112. Samuel Adams Norse Legend

Sam Adams Norse Legend

With references dating it as far back as 1366, and found prominently throughout the Viking and Medieval periods, the sahti is a beer that is sure to make all you mead-swilling, Renaissance Festival-attending, Odin-worshipping, Game of Thrones nerds quiver with a joy you haven’t felt since you won your Dungeons and Dragons fantasy jousting league.

This traditional Finnish beer is flavored with juniper berries, either on their own or in addition to hops. The mash would then be run through a kuurna; an old-timey lauter tun, and then strained through juniper branches to impart a deep earthy flavor. In the Samuel Adams sahti recreation, Norse Legend, the beer is aged on a bed of juniper berries to produce a similar effect.

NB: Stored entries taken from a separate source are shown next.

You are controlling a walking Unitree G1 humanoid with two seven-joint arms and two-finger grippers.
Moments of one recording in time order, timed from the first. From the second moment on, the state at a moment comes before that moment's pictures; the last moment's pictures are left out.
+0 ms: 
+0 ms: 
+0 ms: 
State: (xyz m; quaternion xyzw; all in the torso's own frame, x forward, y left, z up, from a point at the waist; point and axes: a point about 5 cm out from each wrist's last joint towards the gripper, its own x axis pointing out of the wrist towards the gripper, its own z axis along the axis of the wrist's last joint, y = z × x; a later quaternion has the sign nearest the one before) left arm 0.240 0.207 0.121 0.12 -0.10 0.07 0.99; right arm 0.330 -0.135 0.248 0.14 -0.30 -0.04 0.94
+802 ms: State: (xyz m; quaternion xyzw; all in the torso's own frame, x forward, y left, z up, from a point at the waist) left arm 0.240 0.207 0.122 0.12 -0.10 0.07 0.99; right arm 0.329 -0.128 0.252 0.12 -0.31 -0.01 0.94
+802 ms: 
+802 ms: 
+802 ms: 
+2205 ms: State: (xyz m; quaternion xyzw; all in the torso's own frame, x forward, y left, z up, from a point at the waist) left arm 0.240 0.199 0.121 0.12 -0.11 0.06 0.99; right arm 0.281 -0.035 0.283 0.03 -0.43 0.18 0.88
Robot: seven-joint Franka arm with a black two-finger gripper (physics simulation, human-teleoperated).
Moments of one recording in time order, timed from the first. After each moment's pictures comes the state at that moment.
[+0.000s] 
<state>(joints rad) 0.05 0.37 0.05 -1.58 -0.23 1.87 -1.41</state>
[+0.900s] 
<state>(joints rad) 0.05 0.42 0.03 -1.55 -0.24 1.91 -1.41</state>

In Norse society, beer was most exclusively brewed by women, being viewed as a sacred homesteading practice. In Scandanavia, two types of sahti’s were brewed, one for men and one for women. For the men, tupulisahti, a stronger strand consisting of the first brew-runnings, and for the women, jälkijuoma, a weaker version.

At the Boston branch of Samuel Adams, where most of the smaller batches and barrel-aged collections are developed, brewer Jennifer Glanville has been carefully crafting the sahti over the past 9 years. It has finally been released as part of the Sam Adams Small Batch Series. Check out some of our past reviews on other Limited Sam Adams; Cinder Bock and Merry Mischief.

A long-lasting off-white head rests atop a bright amber body with a light haze. You can appreciate the herbal properties right off the bat via the nose; juniper berries, spruce, pine, wood, plus a light caramel/sweet malt.

I was expecting a big farmhouse yeasty presence, but found instead, a very clean flavor. Sweetness levels are high. I get a bit of a cotton-candy sugar aspect, along with light smoke that briefly touches the palate. The flavor consists of bright pine qualities and grapefruit citrus, followed by earthy undertones of wood and cedar. The juniper berries invade all of your sensory receptors and though I know it was brewed with Hallertau hops, leaves me thinking gruit strong ale or maybe even an amber with added herbs.

This is a very malt-forward beer, relying heavily on caramelized malts and a toffee sweetness. It has a medium to medium-full body, with a heavy carbonation, creamy mouthfeel, and a sticky finish.

Enjoy it while listening to some Swedish doom metal.